Exercise objective:
Nothing more is wanted than an exact repeat of the data below.

Exercise data:
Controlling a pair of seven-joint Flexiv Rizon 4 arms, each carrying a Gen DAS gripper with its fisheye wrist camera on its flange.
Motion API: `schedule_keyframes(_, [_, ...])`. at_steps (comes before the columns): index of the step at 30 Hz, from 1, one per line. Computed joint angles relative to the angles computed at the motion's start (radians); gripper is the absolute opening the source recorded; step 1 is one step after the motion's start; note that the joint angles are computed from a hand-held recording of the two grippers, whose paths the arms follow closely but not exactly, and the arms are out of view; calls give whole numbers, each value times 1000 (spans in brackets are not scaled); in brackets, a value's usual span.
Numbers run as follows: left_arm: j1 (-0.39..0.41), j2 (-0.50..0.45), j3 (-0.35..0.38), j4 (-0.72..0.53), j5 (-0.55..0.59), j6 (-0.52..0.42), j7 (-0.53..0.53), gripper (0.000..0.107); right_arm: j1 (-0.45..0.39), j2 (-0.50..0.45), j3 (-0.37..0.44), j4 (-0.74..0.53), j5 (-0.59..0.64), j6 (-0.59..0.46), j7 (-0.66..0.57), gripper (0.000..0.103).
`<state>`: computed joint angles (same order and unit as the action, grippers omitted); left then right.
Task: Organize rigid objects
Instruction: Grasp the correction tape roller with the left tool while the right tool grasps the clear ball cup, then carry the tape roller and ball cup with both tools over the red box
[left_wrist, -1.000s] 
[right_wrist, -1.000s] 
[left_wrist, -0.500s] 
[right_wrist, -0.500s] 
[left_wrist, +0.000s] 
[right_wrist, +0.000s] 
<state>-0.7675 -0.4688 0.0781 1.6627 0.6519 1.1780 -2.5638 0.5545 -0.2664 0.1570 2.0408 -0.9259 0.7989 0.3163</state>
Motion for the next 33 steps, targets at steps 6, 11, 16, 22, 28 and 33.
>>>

Exercise solution:
Controlling a pair of seven-joint Flexiv Rizon 4 arms, each carrying a Gen DAS gripper with its fisheye wrist camera on its flange.
Motion API: `schedule_keyframes(_, [_, ...])`. at_steps (comes before the columns): index of the step at 30 Hz, from 1, one per line. Computed joint angles relative to the angles computed at the motion's start (radians); gripper is the absolute opening the source recorded; step 1 is one step after the motion's start; note that the joint angles are computed from a hand-held recording of the two grippers, whose paths the arms follow closely but not exactly, and the arms are out of view; calls give whole numbers, each value times 1000 (spans in brackets are not scaled); in brackets, a value's usual span.
Numbers run as follows: left_arm: j1 (-0.39..0.41), j2 (-0.50..0.45), j3 (-0.35..0.38), j4 (-0.72..0.53), j5 (-0.55..0.59), j6 (-0.52..0.42), j7 (-0.53..0.53), gripper (0.000..0.107); right_arm: j1 (-0.45..0.39), j2 (-0.50..0.45), j3 (-0.37..0.44), j4 (-0.74..0.53), j5 (-0.59..0.64), j6 (-0.59..0.46), j7 (-0.66..0.57), gripper (0.000..0.103).
`<state>`: computed joint angles (same order and unit as the action, grippers omitted); left then right.
Task: Organize rigid objects
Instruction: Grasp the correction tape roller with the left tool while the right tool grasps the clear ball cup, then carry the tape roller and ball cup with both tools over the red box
[left_wrist, -1.000s] 
[right_wrist, -1.000s] 
[left_wrist, -0.500s] 
[right_wrist, -0.500s] 
[left_wrist, +0.000s] 
[right_wrist, +0.000s] 
<state>-0.7675 -0.4688 0.0781 1.6627 0.6519 1.1780 -2.5638 0.5545 -0.2664 0.1570 2.0408 -0.9259 0.7989 0.3163</state>
Motion for the next 33 steps, targets at steps 6, 11, 16, 22, 28 and 33.
>>>

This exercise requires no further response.